HP provides ten videos for anyone unfamiliar with how to use those applications, and we posted all of them to our YouTube account. As a preview, you can watch the first tutorial below.

  • compton
    This article was worth what I can only assume was a torturous trip to Best Buy. But curiously, I'm not thinking about all in ones, but rather touch screens. Dell makes an eIPS panel with a touch screen for not a ridiculous sum of money. I've been considering it for a foray into touch screen computing on my desktop where I have the juice to do it right.

    Toms strikes another blow against boring reviews. Good job.
    Reply
  • flong
    Interesting subject - could this really be the computer's future? I don't think that the keypad will be replaced until voice control is more mature.
    Reply
  • Voice control is not the future; it's been around forever. Until computers can think, you can't talk to them.

    In reference to the article, while desktop DIY rigs are definitely orientated to serve a central purpose, these all-in-ones are just as purpose built to serve an environment. (eg kitchen, living area)
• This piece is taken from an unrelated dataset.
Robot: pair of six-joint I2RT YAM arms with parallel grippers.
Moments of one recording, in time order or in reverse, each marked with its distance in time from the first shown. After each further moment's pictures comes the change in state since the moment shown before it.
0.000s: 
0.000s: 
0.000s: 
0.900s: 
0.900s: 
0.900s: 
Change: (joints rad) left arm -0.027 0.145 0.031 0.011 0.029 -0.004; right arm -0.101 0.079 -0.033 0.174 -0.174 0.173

    Make touchscreens more seamless. By seamless I mean cheap. Where is the touch screen film I can just roll over whatever I want? How about a coffee table that recognizes my devices and my Heineken?
    Reply
  • flong
    Voice control has been around forever - duh. Brilliant observation. And while we are making observations, there is at least one computer you can talk to, IBM's Watson, which won jeopardy. Quality voice control is just coming into being.
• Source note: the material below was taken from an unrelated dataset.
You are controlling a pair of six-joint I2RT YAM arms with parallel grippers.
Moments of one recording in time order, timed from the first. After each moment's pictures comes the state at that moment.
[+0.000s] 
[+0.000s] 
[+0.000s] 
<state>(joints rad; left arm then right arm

    What I meant was that until we have better voice control / input, a keypad will be necessary because typing on a vertical touchscreen, which is obviously awkward, would not suffice to do say a high school homework assignment.
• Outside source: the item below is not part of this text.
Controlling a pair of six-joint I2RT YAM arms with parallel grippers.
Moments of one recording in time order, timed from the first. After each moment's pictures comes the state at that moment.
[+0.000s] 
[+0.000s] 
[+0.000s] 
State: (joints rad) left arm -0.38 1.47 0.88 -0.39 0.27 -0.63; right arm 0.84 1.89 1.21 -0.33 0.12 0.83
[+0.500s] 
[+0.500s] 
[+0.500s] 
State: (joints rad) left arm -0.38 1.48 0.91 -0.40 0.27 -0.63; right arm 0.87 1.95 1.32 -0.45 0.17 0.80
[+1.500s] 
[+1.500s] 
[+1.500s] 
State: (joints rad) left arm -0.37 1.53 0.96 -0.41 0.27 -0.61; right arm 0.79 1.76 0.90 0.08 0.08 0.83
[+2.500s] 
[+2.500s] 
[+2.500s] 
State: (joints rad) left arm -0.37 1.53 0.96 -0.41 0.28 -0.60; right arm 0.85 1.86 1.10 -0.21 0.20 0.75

    Even with better voice input there may be some physical interface like a mouse. Right now cutting edge voice control for consumers is what we find with Ford's "Sync." But that would not work for a work station.

    Touch screens like the Ipad have their strengths but nobody thinks they will replace computers with keyboards (nettops excepted).

    However, if we have a "Watson" interface where we can provide input via voice control: that is the future of computers. With Watson you could virtually ask it to do any function, search any website or dictate a spreadsheet to it. Per your example, you could ask Watson to make your coffee and then put the morning newspaper on the built-in LCD coffee table viewer, turn the AC down to 75 degrees and find out what traffic is for the morning commute and it would be cable of doing all these things with voice input only. Bill Gates's home has many of these functions without an AI interface.
    Reply
  • I hate touch screens, bringing it to the PC just annoys me, I dont want to touch my screen, do not see a use for it...

    The next step forward is voice control that works!
    Reply
  • cknobman
    This article is one of the worst I have ever seen on Toms Hardware. It seems rushed, is missing tons of relevant information, and basically skims over the most important features of a touchscreen computer.
    Reply
  • On the HP display ... is it 20" and ??? as on the lead page or is it 23" and 1600x900 as on the Display Spec page ? Because HP says it's 20" and a 1080P display for the 310 series.
    Reply
  • molo9000
    Touch screens on desktops are an ergonomical nightmare

    Just point your finger at your display for a while. Your arm will start hurting after about 2 minutes.
    Reply
  • acku
    MacTheKnifeOn the HP display ... is it 20" and ??? as on the lead page or is it 23" and 1600x900 as on the Display Spec page ? Because HP says it's 20" and a 1080P display for the 310 series.
    Fixed!
    Reply
  • acku
    cknobmanThis article is one of the worst I have ever seen on Toms Hardware. It seems rushed, is missing tons of relevant information, and basically skims over the most important features of a touchscreen computer.
    If you want to see something specifically please let us know. If there is one thing missing, it's more discussion on software/touchscreen demos, but we provided these as videos. And, as this is Tom's Hardware not Tom's software, we wanted to focus on the hardware.